Sorry, not normally so slow.

So every year I would get the 12.5% of the nominal €100 bond = €12.50 per year.
But as I bought the bond for €107 I would only get €100 at the end. 

For example, say I bought one bond at €107 today.
So the total at the end would be €100 * 12.5% = €12.50 per annum x 2019-2010 = 9 years = €112.50
And the bond would be worth €100 at the end = -7€
Total gain = €112.50 - €7 = €105.50 gain plus my €107 back ?


----------



## BrianODohert (8 Dec 2009)

To Burmo:

"Total gain = €112.50 - €7 = €105.50 gain plus my €107 back ?"
No...you will receive a total of €105.50 "gain" plus €100 face value of the bond back. On an investment of €107, that return is estimated as being c. 11% annually. Which is a good return these days, when interest rates generally are so low. On top of that you have the possibility that some day before the bond matures you might be able to sell it at a profit--i.e. at more than your purchase price of €107. But that is not very likely...It would happen only if general level of interest rates drop, which is probably less likely than that they will go up in the next nine years. (On reflection...see below..)

An alternative is to consider buying the share itself.

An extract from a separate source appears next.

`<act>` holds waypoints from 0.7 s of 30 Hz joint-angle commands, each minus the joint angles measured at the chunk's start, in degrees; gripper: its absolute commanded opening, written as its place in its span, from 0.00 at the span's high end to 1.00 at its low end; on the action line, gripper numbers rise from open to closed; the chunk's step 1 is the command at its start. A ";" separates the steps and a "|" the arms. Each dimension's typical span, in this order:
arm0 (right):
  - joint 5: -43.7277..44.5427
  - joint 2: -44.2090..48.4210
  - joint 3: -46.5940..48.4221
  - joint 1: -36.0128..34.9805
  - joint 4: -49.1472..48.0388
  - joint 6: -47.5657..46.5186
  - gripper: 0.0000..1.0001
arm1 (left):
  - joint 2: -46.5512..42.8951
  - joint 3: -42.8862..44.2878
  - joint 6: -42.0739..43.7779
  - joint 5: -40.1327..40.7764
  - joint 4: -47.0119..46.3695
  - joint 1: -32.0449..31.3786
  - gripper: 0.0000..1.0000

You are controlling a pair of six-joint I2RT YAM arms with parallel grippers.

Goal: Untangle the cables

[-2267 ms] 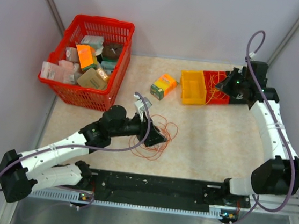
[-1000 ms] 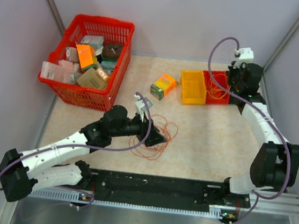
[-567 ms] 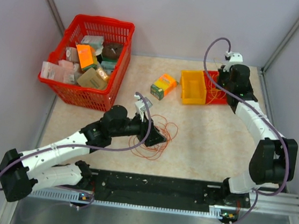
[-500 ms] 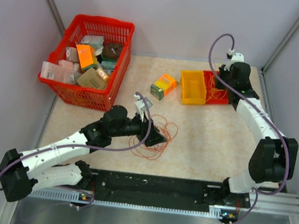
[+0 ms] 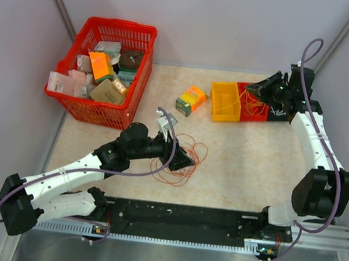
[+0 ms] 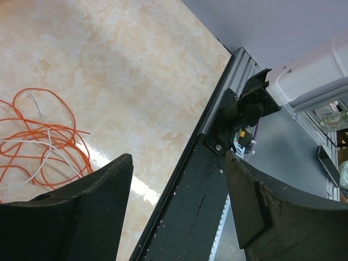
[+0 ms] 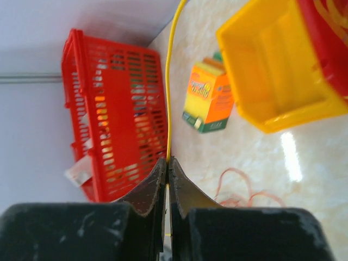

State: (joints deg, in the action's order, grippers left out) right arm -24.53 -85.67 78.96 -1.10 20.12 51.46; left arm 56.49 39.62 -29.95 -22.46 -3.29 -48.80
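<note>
A loose tangle of orange-red and white cables (image 5: 188,146) lies on the table mid-front, and my left gripper (image 5: 185,160) rests over it. In the left wrist view that gripper (image 6: 179,201) stands open with nothing between its fingers, the orange cables (image 6: 38,133) just left of them. My right gripper (image 5: 257,89) hovers over the red bin (image 5: 258,113), which holds more thin cables (image 5: 249,102). Seen from the right wrist, that gripper (image 7: 167,161) is shut on a thin yellow cable (image 7: 169,81) that runs straight up from the fingertips.
A red basket (image 5: 106,66) full of packets stands at the back left. An orange-and-green box (image 5: 191,100) sits mid-back beside a yellow bin (image 5: 225,102). Walls close in on both sides, and a black rail (image 5: 183,216) runs along the near edge.
The right arm's wrist has swung out to the right and turned, so its gripper now points left over the red bin. The left arm has not moved.
</note>
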 commanded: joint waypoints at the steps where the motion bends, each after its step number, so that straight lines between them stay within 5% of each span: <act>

That's currently trading at less than one year's core earnings, which compares to many EU banks--even those in trouble and receiving large state bailouts- trading at an average of 15 times core earnings, it seems to me. And AIB used to trade at those levels and higher, in "normal" times/ recent years. So, by buying the attractive bond with the 11% return, you are taking on as the main risk the possibility that the company may fold and default on the bond. But that's the same risk, essentially, that you take on in buying the share. So, it seems to me the share is a better bet. I suggest this in brianodoherty.ie , where I put up some AIB charts some time ago...I may do so again soon. But the fact that the share is "unwanted" these days also explains why the bond return is so high, I guess. If public perception of AIB's prospects is so bad that they can't even get one years core earnings per share in the share price, then that's also why they must pay high returns for (at least some) borrowings. When the perception improves, the share price will rise...but so, also, I guess, will the bond price, --even if general interest rates do Not go down !

So, some people - both bond holders and recent share purchasers - should be looking to a capital gain in their AIB holdings... but the government will probably raise the capital gains tax in tomorrows budget !. (Some officials seem to want to depress the banks' share prices, maybe to attract a foreign bank to take them over...for that will be the result!)...Maybe you'd better wait until Thursday !


----------



## burmo (8 Dec 2009)

Thank you Brian for your developed reply.

Would it not then be €100 * 12.5% * 9 = €112.50 'gain' + bond €100?  = €212.50?

Same as I put it previously, awkwards perhaps, at €112.50 - €7 = €105.5 + €107 = €212.50?


----------



## sunshine? (9 Dec 2009)

Money is returned at maturity assuming no defaults.
Again am I the only one alarmed here. That seems to be a very big assumption!
Especially considering the current economic situation, do we really think that AIB will magically have no defaults, unlike every other bank in the world?


----------



## Sunny (9 Dec 2009)

sunshine? said:


> Money is returned at maturity assuming no defaults.
> Again am I the only one alarmed here. That seems to be a very big assumption!
> Especially considering the current economic situation, do we really think that AIB will magically have no defaults, unlike every other bank in the world?


 

You get your money back as long as AIB itself doesn't default. Has nothing to do with defaults in it's underlying loan book. (unless those defaults are big enough to lead to the end of AIB)


----------



## burmo (9 Dec 2009)

Sunshine - I am not thinking about doing this bond... it seems seriously risky to me.


----------



## Sunny (9 Dec 2009)

burmo said:


> Sunshine - I am not thinking about doing this bond... it seems seriously risky to me.


 
Burmo, it is risky. As North Star points out above, you are taking on interest rate and credit risk. You don't get a 11% yield without significant risk. Having said that, I would prefer this bond to AIB equity.


----------



## sunshine? (10 Dec 2009)

Sunny said:


> You get your money back as long as AIB itself doesn't default. Has nothing to do with defaults in it's underlying loan book. (unless those defaults are big enough to lead to the end of AIB)



It was my understanding that you get the 'coupon', ie. 12.5% back as long as AIB doesn't default. But I'm not sure this applies to the capital returned at maturity. If someone could clarify this...


----------



## Sunny (10 Dec 2009)

sunshine? said:


> It was my understanding that you get the 'coupon', ie. 12.5% back as long as AIB doesn't default. But I'm not sure this applies to the capital returned at maturity. If someone could clarify this...


 
No, you get everything. You are taking on AIB credit risk. You are below senior debt holders in the capital structure but that would only come into play in the event of default as it would affect your recovery rate. There are no loss absorption features in this bond so they either pay up or they default.


----------